A growing majority of choice modelling applications now make use of data in which multiple choices are captured for each individual, with such data primarily coming from stated choice surveys. Independently of the type of data, the presence of multiple choice observations for each respondent can have significant advantages. First of all, it is clearly cheaper to collect multiple observations from the same respondent than to collect a single observation from multiple respondents. More importantly however, the presence of multiple responses allows a model to analyse choices for the same respondent across a range of different settings, which permit the analyst to identify statistically the differences between individuals as well as the differences between choice situations for the same respondent. This is not possible when using cross-sectional data. While modellers have been quick to appreciate the advantages of panel data, there has only been limited work on adapting the existing model structures for dealing with this kind of data. Indeed, the majority of choice modelling tools were developed to analyse individual choices in cross-sectional data, while, with panel data, we are dealing with a situation in which a respondent faces multiple choice situations.

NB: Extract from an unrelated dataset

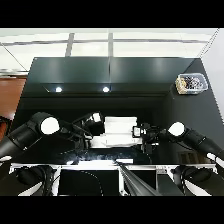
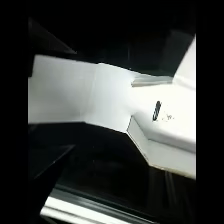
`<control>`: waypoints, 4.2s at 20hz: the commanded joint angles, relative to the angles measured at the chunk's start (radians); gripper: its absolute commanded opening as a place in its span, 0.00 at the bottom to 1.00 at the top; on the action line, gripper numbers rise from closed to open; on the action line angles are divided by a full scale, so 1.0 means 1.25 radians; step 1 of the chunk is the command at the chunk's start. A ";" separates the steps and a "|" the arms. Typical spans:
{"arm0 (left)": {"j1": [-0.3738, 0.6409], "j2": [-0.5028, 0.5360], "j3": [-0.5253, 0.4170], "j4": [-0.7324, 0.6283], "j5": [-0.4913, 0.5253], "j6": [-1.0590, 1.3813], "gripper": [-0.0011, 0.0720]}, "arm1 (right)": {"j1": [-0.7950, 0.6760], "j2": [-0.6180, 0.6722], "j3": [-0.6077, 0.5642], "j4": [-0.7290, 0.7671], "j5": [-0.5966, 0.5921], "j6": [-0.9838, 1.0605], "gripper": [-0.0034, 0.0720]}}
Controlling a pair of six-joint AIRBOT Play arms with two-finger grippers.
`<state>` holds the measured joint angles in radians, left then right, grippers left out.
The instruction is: Fold the box and place the chain.
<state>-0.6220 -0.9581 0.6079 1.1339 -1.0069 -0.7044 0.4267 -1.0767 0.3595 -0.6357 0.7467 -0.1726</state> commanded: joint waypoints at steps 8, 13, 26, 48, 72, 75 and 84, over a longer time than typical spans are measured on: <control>-0.055 -0.117 -0.019 -0.084 0.160 0.306 0.96 | -0.001 -0.001 0.000 0.000 0.001 0.000 0.16; -0.055 -0.119 -0.019 -0.182 0.153 0.306 0.96 | -0.001 -0.001 0.000 0.000 0.001 0.000 0.17; -0.103 -0.128 -0.019 -0.203 0.199 0.306 0.39 | -0.001 -0.001 0.000 0.000 0.001 0.000 0.17; -0.109 -0.166 -0.019 -0.327 0.239 0.305 0.51 | 0.000 -0.001 0.000 0.000 0.001 0.000 0.17; 0.327 0.079 -0.020 -0.081 0.001 -0.349 0.05 | -0.001 -0.001 0.000 0.000 0.001 0.000 0.17; 0.447 0.066 -0.057 -0.076 -0.070 -0.624 0.05 | -0.001 -0.001 0.000 0.000 0.001 0.000 0.17; 0.487 -0.014 -0.277 -0.386 -0.074 -0.529 0.05 | -0.001 -0.001 0.000 0.000 0.001 0.000 0.17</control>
<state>-0.0235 -0.9390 0.3313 0.8146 -1.1069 -1.4387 0.4267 -1.0767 0.3595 -0.6357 0.7471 -0.1726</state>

The aim of this workshop is to discuss appropriate modelling approaches to deal with the specific characteristics of repeated choice data. The two presentations in this workshop present contrasting views.

The first presentation focuses on how the existing cross-sectional framework should be adapted to estimate sample level models on repeated choice data. The presentation focuses on issues to do with correlation across choices for the same respondent, heterogeneity across respondents and across choices for the same respondent, correction of standard errors when using cross-sectional estimation techniques, and the potential impact of behavioural phenomena such as fatigue/boredom and learning.

The second presentation shows how the presence of multiple observations for each individual can be exploited to estimate individual-specific models, rather than sample level models. Two methods are presented. The first approach is ordinary least squares regression combined with parameter scaling. The second approach is a modified maximum likelihood estimation technique. Results are presented for simulated and empirical data sets. Single individual model performance is compared to performance using individual level parameters derived from the matrix of posterior means using hierarchical Bayes techniques. Performance is compared both in terms of parameter recovery and out of sample holdout prediction. Implications of sample size, number of choice tasks per individual, and the complexity of the underlying data generating process are discussed.